Hi Rincewind (hope you're still listening),
(TL;DR: Read underlined question.)
I understand the description and subtleties of the offscreen rendering of UIVisualEffectViews, and I've implemented our effects to work in iOS 10 with your instructions here vis-à-vis the maskView property. However, this implementation is failing on iOS 9. Specifically, on iOS 9 the views are failing to render at all, as if they had their hidden property set to true.
This has 'nerd-sniped' a large portion of our iOS team here at Tulip, and we just can't figure it out. I've also recently watched the WWDC session "What's New in UIKit Dynamics and Visual Effects" and that hasn't helped me with this one. None of the posts here reference both iOS 9 and 10 and the same time, and so we're beginning to wonder if it's just not possible. Is it possible to have a single code-path implementation of a visual effect view that will work for both iOS 9 and iOS 10?

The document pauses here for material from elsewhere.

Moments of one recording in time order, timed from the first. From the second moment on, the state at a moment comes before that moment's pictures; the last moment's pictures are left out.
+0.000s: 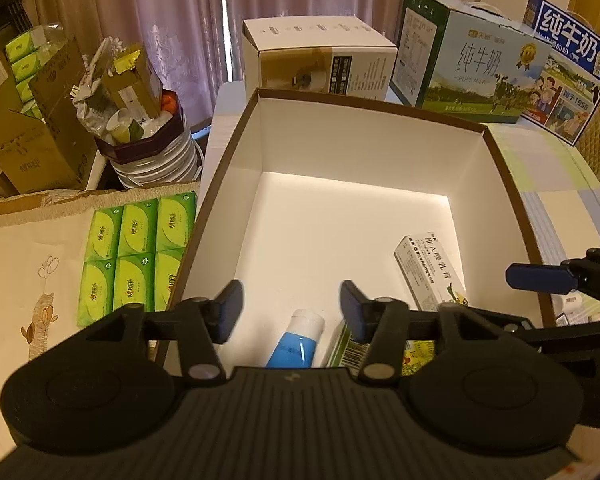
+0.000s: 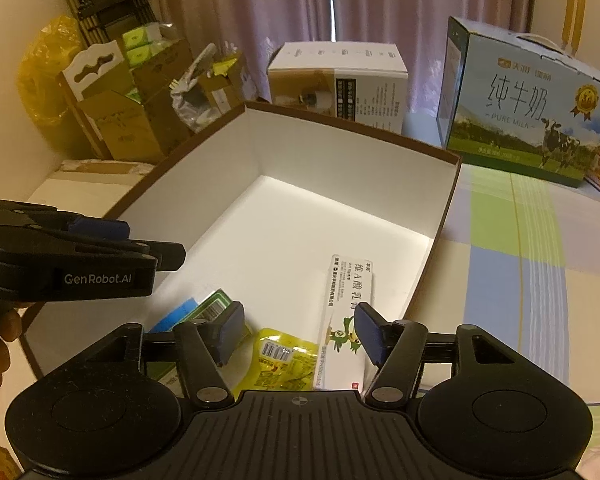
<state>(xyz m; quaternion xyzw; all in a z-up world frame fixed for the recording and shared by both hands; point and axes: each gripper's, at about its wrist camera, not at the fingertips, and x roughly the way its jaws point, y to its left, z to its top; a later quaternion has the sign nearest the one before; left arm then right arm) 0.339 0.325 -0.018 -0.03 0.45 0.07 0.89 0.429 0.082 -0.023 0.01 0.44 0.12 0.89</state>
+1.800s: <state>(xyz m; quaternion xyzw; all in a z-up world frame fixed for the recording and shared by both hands) 0.161 0.159 0.048 -0.07 0.40 0.06 0.91 0.218 -0.063 0.021 0.07 0.39 0.14 0.91</state>
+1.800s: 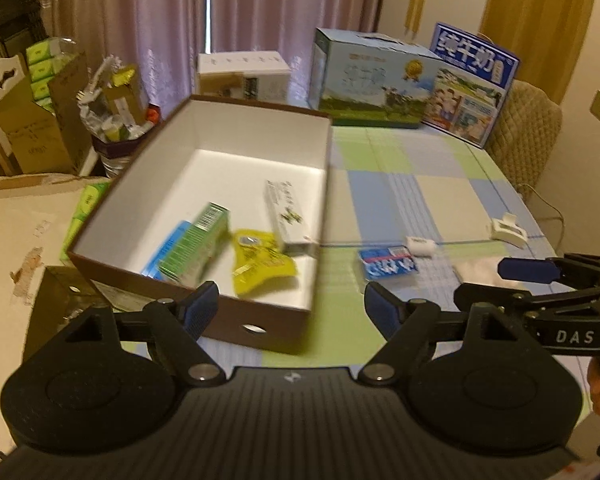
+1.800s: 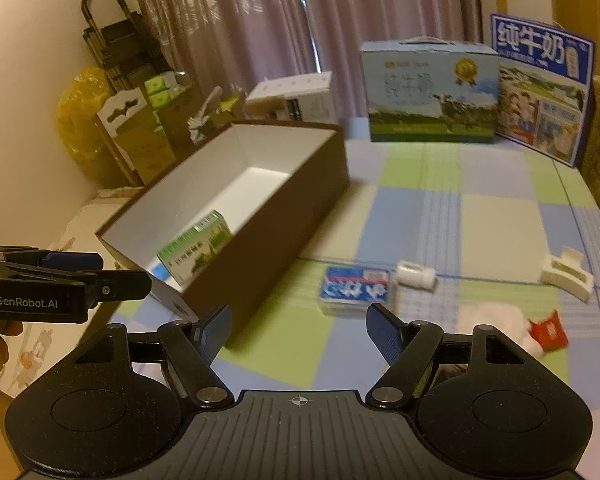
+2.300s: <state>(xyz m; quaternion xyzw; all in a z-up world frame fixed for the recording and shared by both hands) 0.172 0.094 0.024 -0.07 0.44 0.01 0.90 0.186 -0.131 -0.002 0.08 0.43 0.10 0.89</state>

Our requirements include that only two corners be rounded, which means that we cannot simply use the cornerRadius & clipsToBounds method. Our requirements also include supporting both iOS 9 & 10 concurrently, and we hate divergent code paths as a solution to "well, this way used to work" problems.
Here is the pseudo code for our issue:
@implementation UIView (RoundedMask)
- (void)roundCorners:(UIRectCorner)corners withRadius:(CGFloat)radius {
CGSize radii = CGSizeMake(radius, radius);
UIBezierPath *path = [UIBezierPath bezierPathWithRoundedRect:self.bounds
byRoundingCorners:corners
cornerRadii:radii];
CAShapeLayer *layer = [CAShapeLayer layer]; // Fill colour defaults to opaque black
layer.path = path.CGPath;
UIView *view = [[UIView alloc] initWithFrame:self.bounds]; // Background colour defaults to transparent.
[view.layer addSublayer:layer]
self.maskView = view; // Masks self by removing pixels where maskView is transparent.
}
@end
(This method is sometimes used on non-effect views as well. We are aware of the "but what if your view resizes?" issue.)
If I break on line 15 and use the debugger QuickLook feature on the view variable, I do see a black opaque rectangle with the appropriate corners rounded and a transparent background. If I replace line 13 with the following three lines:
view.backgroundColor = [UIColor blackColor];
view.layer.cornerRadius = radius;
view.clipsToBounds = YES;
… then the effect is properly masked and composited on both iOS versions, but of course fails our design requirement of partially-rounded rectangles. Previously, lines 12-14 were omitted, and line 15 read:
self.layer.mask = layer;
… but of course this does not composite properly on iOS 10.
This method is invoked from a method that is invoked in a viewDidLoad method, but even if I move that invocation to the viewWillAppear: method as you recommend elsewhere (to get around a β bug) I get the same behaviour on iOS 9.
Also, you mentioned subclassing UIView to have a custom layerClass, and I thought perhaps there was a remote possibility that maskView does not support sublayers on iOS 9. So: I tried creating a subview, 'UIShapeView', with CAShapeLayer as its layerClass and with forwarding accessors for the path property. Changing line 12 to create one of these views and 13 to set its path (bypassing lines 9 & 10) was also futile.
When I use the View Hierarchy Debugger, and inspect _whatsWrongWithThisEffect of the non-visible view in iOS 9, I get the empty string. What's more, the content of the visual effect view is visible in that debugger, and all the way up and down the hierarchy (relative to the visual effect view) alpha is set to 1 and hidden is set to Off (clipsToBounds is set to Off all the way up the hierarchy (including the visual effect view itself), but subviews of the visual effect view do have clipsToBounds set to On).
The specific systems I'm getting these results from are both iPad minis running iOS 9.3.5 and iOS 10.2.1, and the app is built with Xcode 8.2.1 on macOS 10.12.3.
I am more that happy to investigate more on your prompting, or to send you screenshots via private message, but I think I've been as thorough as I possibly can. We'd sincerely appreciate any guidance you can give us on this issue, and we thank you for your time on this forum (this thread alone has been indispensable).